When James says scalable, what he means, I believe, is that if you need to go from 10,000 users a day to 10,000,000 or more users a day, you can do so by putting in clusters of servers handling loads at different tiers. In the case of the banking application I worked on, this is elevant, because every Friday there are 10,000 people logged in simultaneously reading data from their bank accounts and it takes some planning to pull that off smoothly.

But I think James dismisses scripting languages a bit too quickly in calling them "prototyping" languages. If I can take an old crummy box that pales in comparison to my data center top-of-the-line machines, and get it to do a million database operations in less than 3 minutes, then just think about the implications of that. Over the course of a day, I think I can easily handle 1 million page views with database operations on a live box in a data center on a relatively cheap server. Just for fun, let's say that I do 1 million sales a day on my website at $1.00 each.
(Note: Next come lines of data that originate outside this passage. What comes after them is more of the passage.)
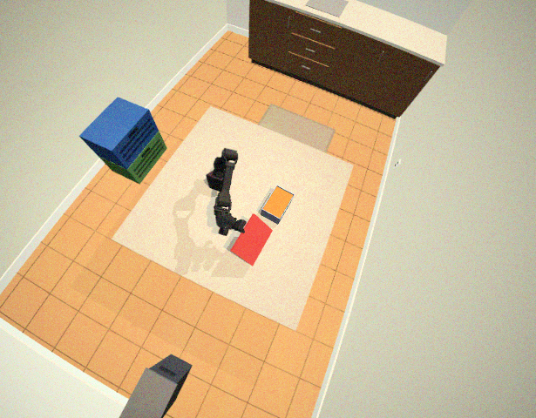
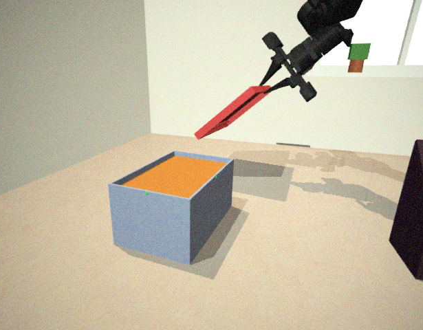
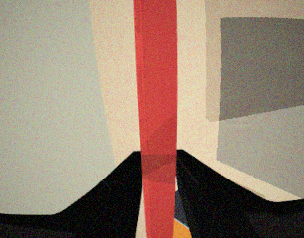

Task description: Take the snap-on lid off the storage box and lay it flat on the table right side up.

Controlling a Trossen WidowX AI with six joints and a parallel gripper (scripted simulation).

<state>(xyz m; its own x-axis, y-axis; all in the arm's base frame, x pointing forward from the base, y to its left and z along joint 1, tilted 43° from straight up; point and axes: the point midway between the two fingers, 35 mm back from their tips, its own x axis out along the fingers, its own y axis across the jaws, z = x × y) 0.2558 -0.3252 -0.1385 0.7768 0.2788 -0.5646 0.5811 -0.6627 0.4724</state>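
Now: gripper tip 6 cm short of the red lid, 1 cm to the left of it and 5 cm above it. Round my gripper tip: storage box (14 cm ahead, 31 cm to the left, 18 cm below).
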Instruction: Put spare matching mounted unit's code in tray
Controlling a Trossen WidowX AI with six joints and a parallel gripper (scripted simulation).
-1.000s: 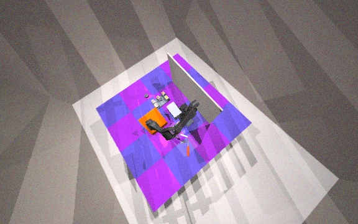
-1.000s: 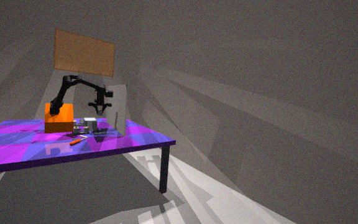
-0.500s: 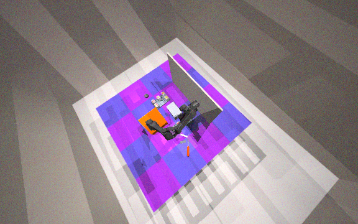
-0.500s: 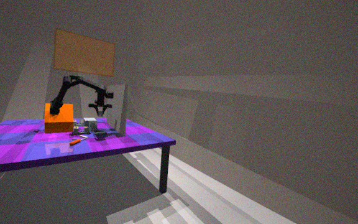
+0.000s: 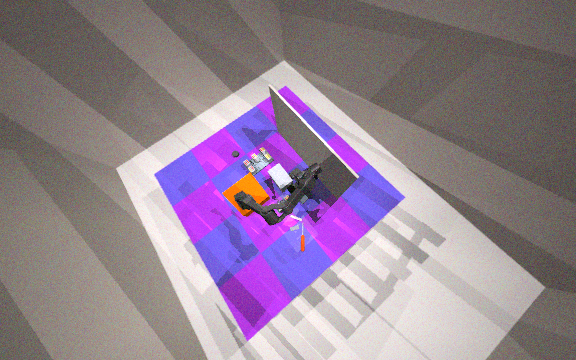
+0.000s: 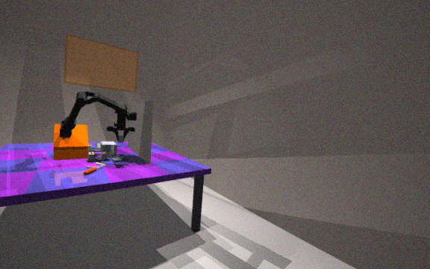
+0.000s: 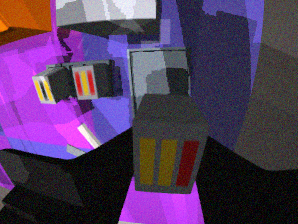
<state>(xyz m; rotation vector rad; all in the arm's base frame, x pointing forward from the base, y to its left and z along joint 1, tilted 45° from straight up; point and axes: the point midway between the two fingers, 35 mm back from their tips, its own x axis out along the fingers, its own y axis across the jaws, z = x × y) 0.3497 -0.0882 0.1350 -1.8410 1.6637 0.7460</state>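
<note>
Now: the shallow grey tray 140 mm below my gripper tip and 10 mm behind it. Round my gripper tip: dark spare: 20 mm above; then upright mirror panel: 170 mm to the left, 160 mm ahead, 80 mm above; then unit: 170 mm to the left, 90 mm below, 70 mm behind.
</note>
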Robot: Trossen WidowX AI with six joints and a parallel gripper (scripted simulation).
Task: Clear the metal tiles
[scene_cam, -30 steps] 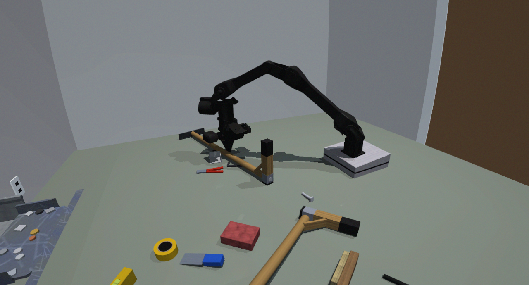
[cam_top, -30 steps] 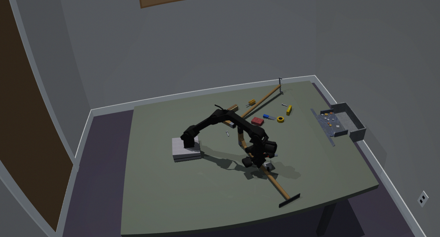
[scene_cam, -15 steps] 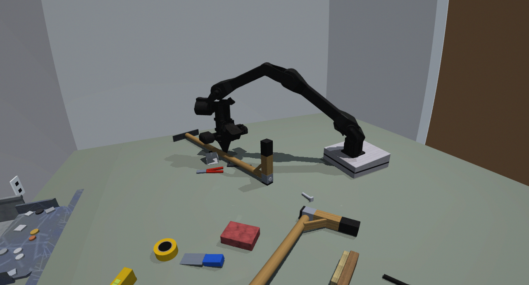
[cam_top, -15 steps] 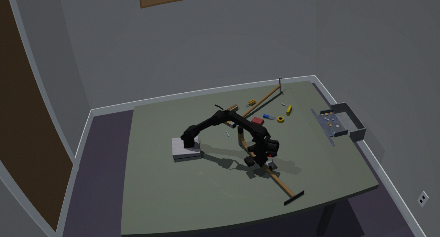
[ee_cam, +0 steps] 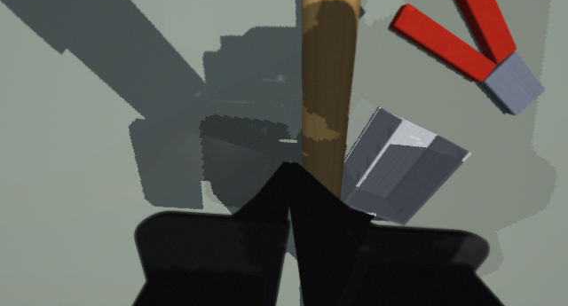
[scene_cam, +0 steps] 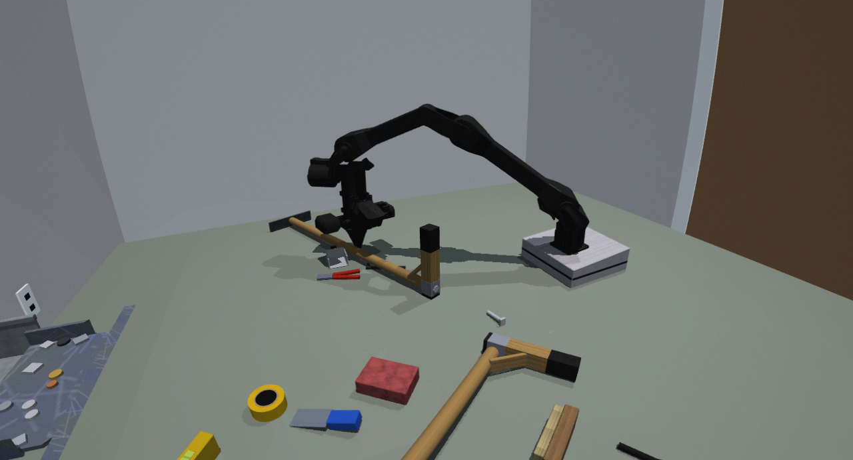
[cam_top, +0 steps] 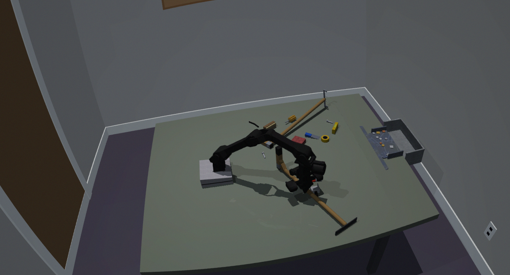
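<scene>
Now: the long scraper 50 mm above my gripper tip, 30 mm ahead of it and 20 mm to the right of it. From my gripper tip the other things lie so: hex key (80 mm to the left, 20 mm behind, 10 mm below); then metal bracket (60 mm ahead, 10 mm below); then red block (440 mm to the left, 80 mm ahead).
</scene>
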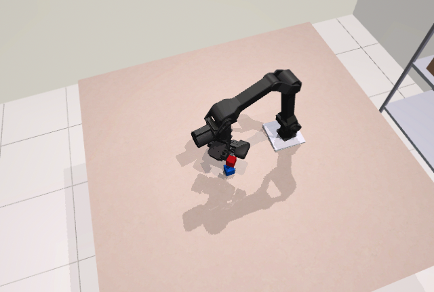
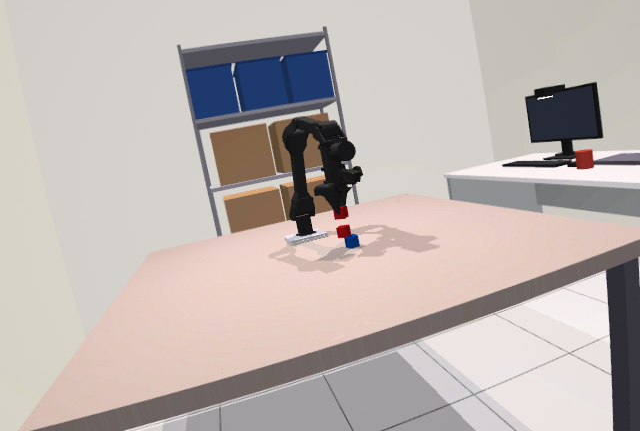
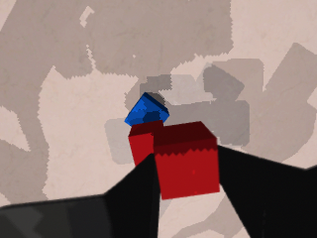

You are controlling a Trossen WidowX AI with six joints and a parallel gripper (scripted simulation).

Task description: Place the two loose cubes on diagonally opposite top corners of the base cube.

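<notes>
Now: the blue base cube 10 cm below my gripper tip, 2 cm to the left of it and 1 cm behind it.
</notes>
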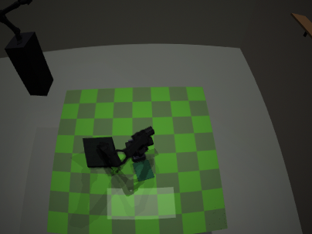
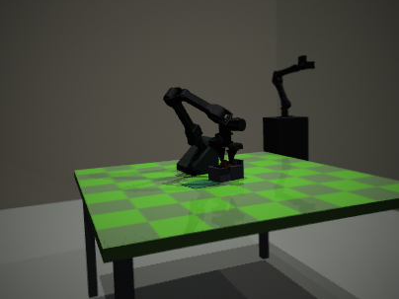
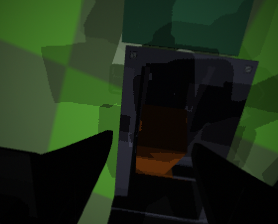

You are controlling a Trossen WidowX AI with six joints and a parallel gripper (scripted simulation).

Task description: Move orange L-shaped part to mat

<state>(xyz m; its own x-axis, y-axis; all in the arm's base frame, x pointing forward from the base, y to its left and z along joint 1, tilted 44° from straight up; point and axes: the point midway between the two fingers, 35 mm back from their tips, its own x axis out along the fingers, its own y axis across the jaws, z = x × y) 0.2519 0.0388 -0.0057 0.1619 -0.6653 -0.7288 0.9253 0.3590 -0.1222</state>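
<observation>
Now: gripper tip 40 mm above the orange L-shaped part, 30 mm to the right of it and 30 mm past it. Round my gripper tip: green mat (140 mm to the right, 100 mm below, 30 mm ahead).
</observation>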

That means that I could do $365 million in business on a cheap box in a data center over the course of the year. That isn't anything to sneeze at.

What would the code for that look like....well, for the most part exactly what I described for the 120-page scripting example above. It would display pages of dynamic data and have short action pages of inserts and updates to the database with a little text formatting thrown in.

What I take away from these examples and from years of experience is this: Most web software applications that need to be built today are squarely in the problem domain of a scripting language. Some applications are not, such as high transaction systems like stock exchanges and banking, but most of the time you don't have to worry about those scenarios. Understanding these principles and dilineations can be worth tens of thousands or millions of dollars to your business because they have an enormous effect on not only your costs but also your opportunities.

Although understanding these principles is important, you aren't out of the woods simply by knowing the differences between when to use a scripting language and when to use a language like Java. One problem area includes which scripting language to use: ASP, ASP 2.0, Ruby, Perl, PHP, Python, Cold Fusion, ..., etc. Other problem areas include whether to use frameworks or not, whether to use object-oriented features, which database to use and which features of that database to use, and how good your programmers are, because bad programmers can mess up any language or programming approach. Those questions and answers are out of the scope of this article but are also important to address.